被戳中“旧账”,苏蕴舟更窘了,连忙辩解,声音里带上了一点自己都没察觉的、近乎撒娇的急迫:“那、那能怪我吗?船上信号时好时坏的,你又不是不知道!现在回到岸上了,信号满格,肯定……肯定不会了!” 最后一句,她说得有点底气不足,毕竟“忙起来就忘了”是她的常态。
“嗯。” 霍铮应了一声,大概是愉悦吧,“我等着。”
这话就像在说,我等着看你表现。
挂断电话苏蕴舟把手机丢到一边,揉了揉莫名发热的耳垂,对着空气小声咕哝了一句:“……真是。

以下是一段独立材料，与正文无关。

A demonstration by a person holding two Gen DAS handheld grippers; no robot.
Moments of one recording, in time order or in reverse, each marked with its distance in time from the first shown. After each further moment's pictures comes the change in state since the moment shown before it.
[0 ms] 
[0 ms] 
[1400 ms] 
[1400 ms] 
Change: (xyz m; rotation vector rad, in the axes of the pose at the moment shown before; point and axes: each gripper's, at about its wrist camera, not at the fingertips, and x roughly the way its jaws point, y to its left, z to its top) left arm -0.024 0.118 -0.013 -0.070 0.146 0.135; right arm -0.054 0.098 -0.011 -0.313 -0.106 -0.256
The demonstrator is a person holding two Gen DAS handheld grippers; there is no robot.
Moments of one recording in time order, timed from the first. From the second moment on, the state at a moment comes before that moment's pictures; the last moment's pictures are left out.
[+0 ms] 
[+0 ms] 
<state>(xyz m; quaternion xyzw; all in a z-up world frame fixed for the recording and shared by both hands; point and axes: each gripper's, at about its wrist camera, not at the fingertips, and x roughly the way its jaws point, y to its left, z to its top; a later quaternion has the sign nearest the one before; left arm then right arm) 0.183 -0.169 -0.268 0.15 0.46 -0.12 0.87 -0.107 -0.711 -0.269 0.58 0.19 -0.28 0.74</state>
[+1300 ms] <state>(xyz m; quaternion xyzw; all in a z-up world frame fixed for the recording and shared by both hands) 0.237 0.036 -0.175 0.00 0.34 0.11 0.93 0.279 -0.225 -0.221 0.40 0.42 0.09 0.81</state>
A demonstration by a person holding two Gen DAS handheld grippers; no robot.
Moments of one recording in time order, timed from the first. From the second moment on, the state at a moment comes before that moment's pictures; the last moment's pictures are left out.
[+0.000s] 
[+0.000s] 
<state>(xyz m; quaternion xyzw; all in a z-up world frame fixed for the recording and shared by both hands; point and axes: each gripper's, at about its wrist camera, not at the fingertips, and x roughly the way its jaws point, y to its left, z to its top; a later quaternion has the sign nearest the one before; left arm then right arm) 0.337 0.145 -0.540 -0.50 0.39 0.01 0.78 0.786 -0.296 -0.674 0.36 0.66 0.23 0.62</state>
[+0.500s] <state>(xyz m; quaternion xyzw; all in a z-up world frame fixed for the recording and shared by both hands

”
也不知道是在说谁。
还是干活吧,把那些心慌意乱全部丢掉。
那个从海底沉船上拖上来的木箱也是时候打开了吧。
等等。
万一箱子里是一堆锈蚀成坨的普通铁器,或者干脆是压舱的石块?
费尽力气撬开后,面对‘垃圾’,她怕打开,太影响心情了,待会儿活都不想干了!
不行,得先来点“开胃小菜”。
目光转向那三件被海洋附着物包裹得严严实实的瓷器,它们体积小,目标明确,而且……万一有惊喜呢?
说干就干。
小心拿起那个玉壶春瓶,入手沉甸甸的,表面覆盖着厚厚的、由钙质、贝壳残骸和暗色沉积物形成的“铠甲”,粗糙硌手,完全看不出原本的釉色。
另外两件,小罐和青花盘,情况也差不多。
而且,这些也不是拿块抹布沾水就能搞定的事儿。
苏蕴舟皱了皱眉,她虽然不是专业文物修复师,但基本常识还是有的。
处理这种海洋出水瓷器,需要专门的工具和药剂,像是那什么稀释的酸液来软化坚硬的海生物钙质沉积,再用各种软刷、竹签等工具,一点一点地剥离。
硬搞的话,会伤到釉面,到时候,好好的古董价值也会大打折扣。
船上自然没有这些专业玩意儿。
去买?
可她这会儿,一点也不想离开这艘船和船上的“秘密”。
目光落在旁边的手机上,屏幕暗着。
外卖?跑腿?
对啊!这年头,还有什么是一个万能的跑腿小哥解决不了的?
她完全可以线上下单,让跑腿去镇上的化工商店、五金店或者美术用品店,买来需要的冰醋酸那些工具,直接送到码头来。